Colleges, universities frozen out of funds
Wachovia Corp. on Monday froze most of a fund holding $9.3 billion from 1,000 colleges, universities and private secondary schools, including several in the Philadelphia area, when it resigned as trustee.
The move illustrated how Wall Street's chill can reach distant corners of economic life. Colleges and universities use the Common Fund for Short Term Investments to get a better return than they can get from a bank account or money market fund on cash they need quick access to.
Wachovia blamed its decision to freeze most assets and to liquidate the fund on problems in the short-term credit markets, which less than two weeks ago led the U.S. Treasury Department and the Federal Reserve to bolster the nation's $3 trillion in deposits in money market mutual funds.
The bank said investors had access yesterday to 34 percent of their money in the fund. Commonfund anticipated that 60 percent of the fund would be liquidated by year's end.
Wachovia acted "in order to ensure fair and equitable treatment of investors in the fund and also to allow for an orderly liquidation and distribution of the assets," spokeswoman Laura Fay said yesterday.The bank's involvement with the fund stretches all the way back to when Philadelphia National Bank, which became part of Wachovia through a series of mergers, first served as trustee in 1974.
The first problem colleges, universities and many nonprofit organizations experienced with short-term borrowing occurred earlier this year, when doubts about whether bond insurers would survive caused interest rates to skyrocket on so-called auction-rate securities, short-term notes whose interest rates are set weekly. That cost millions.

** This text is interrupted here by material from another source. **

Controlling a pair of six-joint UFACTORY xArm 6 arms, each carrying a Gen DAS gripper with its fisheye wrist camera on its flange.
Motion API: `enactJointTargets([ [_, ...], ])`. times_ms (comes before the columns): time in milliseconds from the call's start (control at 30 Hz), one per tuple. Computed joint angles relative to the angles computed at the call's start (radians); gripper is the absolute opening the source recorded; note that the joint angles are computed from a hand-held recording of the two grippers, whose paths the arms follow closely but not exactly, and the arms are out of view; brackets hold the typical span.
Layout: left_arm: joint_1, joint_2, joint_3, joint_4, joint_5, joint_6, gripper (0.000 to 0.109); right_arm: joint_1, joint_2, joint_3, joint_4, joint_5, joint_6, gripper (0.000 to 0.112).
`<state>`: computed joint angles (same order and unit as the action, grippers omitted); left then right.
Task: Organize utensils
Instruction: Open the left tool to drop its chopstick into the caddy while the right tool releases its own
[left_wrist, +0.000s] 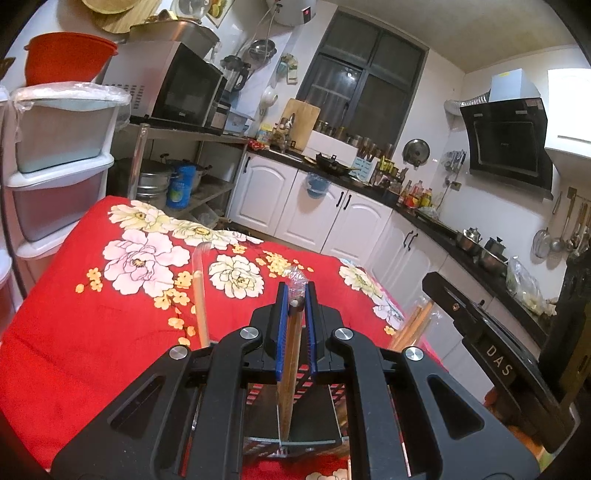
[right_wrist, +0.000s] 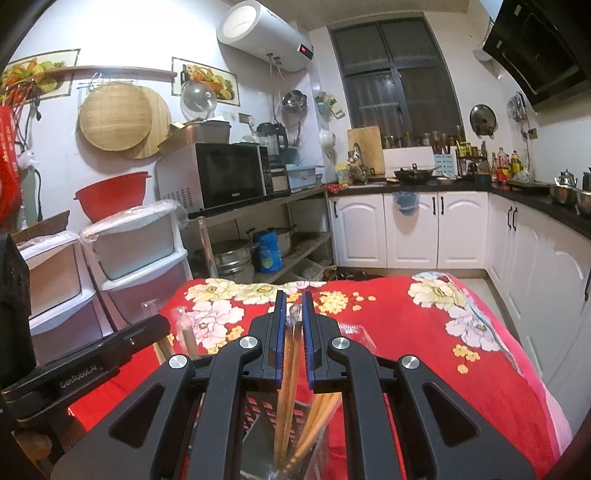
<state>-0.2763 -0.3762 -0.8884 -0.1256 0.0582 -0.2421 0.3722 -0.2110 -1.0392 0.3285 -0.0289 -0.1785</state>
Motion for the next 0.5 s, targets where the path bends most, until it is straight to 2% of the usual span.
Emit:
enactJointTargets([
  [333,0.003,-0.026,0.025,-0.011,0.02,0.007,0.004,-0.025,-0.065,0.065,-0.055,0.051,0.061,0.009],
  [500,0.007,-0.047,0.04,0.014,0.034,-0.016,0.004,-0.034,-0.094,0.095,-0.069,0.062,0.08,0.02],
])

Now, this week's temporary freeze of most assets in the Common Fund for Short Term Investments sparked fears that some colleges or universities would be unable to make payroll or pay other bills. But, thus far, several local investors said the situation had had no adverse effect on them.
The Community College of Philadelphia, for example, had $22 million invested in the short-term fund. It has received $8.2 million over the last two days and is confident it will receive the rest of its money when a new trustee is named, said Lynette Brown-Sow, the college's vice president for marketing and government relations.

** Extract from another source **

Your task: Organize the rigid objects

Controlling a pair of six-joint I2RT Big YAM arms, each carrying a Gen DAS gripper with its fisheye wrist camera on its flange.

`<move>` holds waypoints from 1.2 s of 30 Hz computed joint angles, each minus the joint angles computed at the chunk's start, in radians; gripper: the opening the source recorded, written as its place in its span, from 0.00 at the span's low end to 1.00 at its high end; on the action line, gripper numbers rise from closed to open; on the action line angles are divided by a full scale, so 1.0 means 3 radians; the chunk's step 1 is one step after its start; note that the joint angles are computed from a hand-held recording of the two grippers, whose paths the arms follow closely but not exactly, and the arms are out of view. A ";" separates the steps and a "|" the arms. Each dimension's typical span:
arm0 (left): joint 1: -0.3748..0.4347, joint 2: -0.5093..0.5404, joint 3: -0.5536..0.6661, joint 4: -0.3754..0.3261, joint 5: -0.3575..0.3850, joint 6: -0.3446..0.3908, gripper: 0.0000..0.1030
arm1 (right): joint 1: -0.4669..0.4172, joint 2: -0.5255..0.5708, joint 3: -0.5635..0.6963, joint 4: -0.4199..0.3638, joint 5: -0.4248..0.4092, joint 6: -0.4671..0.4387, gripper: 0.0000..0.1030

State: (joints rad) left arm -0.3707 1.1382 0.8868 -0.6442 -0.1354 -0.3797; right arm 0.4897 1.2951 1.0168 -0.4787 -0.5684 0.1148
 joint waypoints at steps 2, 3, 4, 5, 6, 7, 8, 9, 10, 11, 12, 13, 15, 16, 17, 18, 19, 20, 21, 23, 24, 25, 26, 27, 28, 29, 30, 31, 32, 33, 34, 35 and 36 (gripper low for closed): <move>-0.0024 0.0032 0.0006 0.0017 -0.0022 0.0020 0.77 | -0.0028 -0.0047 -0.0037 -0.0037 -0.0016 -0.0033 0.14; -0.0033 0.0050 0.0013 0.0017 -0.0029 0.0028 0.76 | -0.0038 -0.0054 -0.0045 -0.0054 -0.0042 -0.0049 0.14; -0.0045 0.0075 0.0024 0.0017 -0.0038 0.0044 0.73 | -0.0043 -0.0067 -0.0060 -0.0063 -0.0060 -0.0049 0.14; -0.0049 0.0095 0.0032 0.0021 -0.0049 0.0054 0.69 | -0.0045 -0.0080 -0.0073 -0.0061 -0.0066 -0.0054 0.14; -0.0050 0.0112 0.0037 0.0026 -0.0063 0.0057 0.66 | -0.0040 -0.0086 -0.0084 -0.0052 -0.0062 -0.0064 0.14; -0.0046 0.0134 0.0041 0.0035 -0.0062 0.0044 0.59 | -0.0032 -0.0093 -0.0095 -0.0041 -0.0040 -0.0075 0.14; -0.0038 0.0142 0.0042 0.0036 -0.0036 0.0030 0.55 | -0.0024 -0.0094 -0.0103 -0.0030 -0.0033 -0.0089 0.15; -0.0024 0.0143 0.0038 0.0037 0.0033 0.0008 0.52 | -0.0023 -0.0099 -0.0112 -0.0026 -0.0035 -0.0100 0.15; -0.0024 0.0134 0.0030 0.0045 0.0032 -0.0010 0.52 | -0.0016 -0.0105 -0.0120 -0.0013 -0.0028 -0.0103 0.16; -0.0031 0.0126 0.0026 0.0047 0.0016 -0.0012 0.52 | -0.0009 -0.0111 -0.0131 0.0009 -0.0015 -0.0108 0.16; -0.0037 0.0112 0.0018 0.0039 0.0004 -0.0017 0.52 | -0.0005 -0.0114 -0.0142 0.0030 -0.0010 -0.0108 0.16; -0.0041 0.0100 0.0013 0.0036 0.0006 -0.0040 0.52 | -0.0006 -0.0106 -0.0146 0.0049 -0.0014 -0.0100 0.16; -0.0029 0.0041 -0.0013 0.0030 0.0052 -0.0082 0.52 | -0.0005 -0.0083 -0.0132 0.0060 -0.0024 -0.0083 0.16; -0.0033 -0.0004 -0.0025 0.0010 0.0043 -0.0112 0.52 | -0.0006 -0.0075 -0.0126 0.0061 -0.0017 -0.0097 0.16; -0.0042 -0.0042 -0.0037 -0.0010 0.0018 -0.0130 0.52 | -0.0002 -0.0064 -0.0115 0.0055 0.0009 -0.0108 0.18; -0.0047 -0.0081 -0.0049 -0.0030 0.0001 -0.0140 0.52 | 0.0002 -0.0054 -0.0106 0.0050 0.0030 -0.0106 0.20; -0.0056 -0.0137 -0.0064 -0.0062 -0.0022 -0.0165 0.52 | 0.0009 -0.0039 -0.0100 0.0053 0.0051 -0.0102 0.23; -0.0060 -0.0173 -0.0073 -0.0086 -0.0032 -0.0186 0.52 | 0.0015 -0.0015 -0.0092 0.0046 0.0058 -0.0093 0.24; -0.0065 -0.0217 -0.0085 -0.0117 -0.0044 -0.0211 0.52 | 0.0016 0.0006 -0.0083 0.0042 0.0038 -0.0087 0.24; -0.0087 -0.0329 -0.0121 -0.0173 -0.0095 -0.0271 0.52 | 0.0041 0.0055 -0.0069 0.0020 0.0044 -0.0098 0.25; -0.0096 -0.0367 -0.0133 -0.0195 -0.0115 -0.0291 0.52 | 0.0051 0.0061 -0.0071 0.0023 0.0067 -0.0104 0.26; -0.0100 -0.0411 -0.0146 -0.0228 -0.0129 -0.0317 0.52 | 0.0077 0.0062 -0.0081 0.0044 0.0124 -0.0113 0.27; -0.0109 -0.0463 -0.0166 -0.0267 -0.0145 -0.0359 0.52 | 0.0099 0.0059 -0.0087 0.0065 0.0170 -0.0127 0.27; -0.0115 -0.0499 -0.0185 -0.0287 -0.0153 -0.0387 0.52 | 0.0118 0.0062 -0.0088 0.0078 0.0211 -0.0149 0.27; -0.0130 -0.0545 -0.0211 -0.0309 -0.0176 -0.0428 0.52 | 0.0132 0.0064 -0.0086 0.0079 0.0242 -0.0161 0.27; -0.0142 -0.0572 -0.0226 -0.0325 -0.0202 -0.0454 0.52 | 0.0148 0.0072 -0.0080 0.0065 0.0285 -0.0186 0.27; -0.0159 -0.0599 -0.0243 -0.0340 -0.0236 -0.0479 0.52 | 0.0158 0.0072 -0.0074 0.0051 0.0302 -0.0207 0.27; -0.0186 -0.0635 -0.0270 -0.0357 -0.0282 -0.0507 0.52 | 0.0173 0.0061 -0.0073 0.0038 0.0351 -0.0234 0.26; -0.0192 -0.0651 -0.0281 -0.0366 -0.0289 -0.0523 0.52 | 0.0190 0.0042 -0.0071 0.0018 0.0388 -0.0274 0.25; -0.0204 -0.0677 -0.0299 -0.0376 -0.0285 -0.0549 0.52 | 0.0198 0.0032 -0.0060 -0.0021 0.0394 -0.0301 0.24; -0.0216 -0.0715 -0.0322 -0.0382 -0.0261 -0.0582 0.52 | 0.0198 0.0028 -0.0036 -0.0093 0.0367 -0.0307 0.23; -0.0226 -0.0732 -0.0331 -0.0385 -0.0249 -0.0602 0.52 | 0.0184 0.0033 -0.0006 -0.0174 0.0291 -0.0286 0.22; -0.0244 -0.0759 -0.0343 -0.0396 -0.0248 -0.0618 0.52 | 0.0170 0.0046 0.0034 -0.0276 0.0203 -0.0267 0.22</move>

"Meanwhile," she said, "this situation does not affect the college's day-to-day operation, ability to pay vendors, meet payroll, or move forward with capital projects."
The Hill School, a private school in Pottstown with 495 students, got lucky.
It coincidentally withdrew its money from the fund Friday to pay bills, chief financial officer Don Silverson said. "It was fortuitous because Monday or Tuesday we learned that they were terminating the fund."
Haverford College has little money in the fund because members of the school's investment committee became wary this year and moved most of the money to U.S. Treasury funds at the Vanguard Group Inc., of Malvern, spokesman Chris Mills said.
Commonfund Group, a nonprofit group that manages the short-term fund, said no securities in its portfolio had defaulted.
However, the fund has experienced significant price volatility because of securities backed by mortgages and other assets that no one wants to buy. On Monday, conditions in the market were so bad that "virtually none" of the nongovernment securities in the fund could be sold for face value, Commonfund said in a statement.
The fund manager, based in Wilton, Conn., has $41 billion under management in 45 funds.
The Hill School avoided the problems of the Common Fund for Short Term Investments, but it has not escaped the financially painful volatility of the short-term debt market.
Silverson said the school had $7 million of notes whose interest rate is set weekly. In mid-September, the rate was 1.8 percent. Last week, he said, it shot up to 8 percent.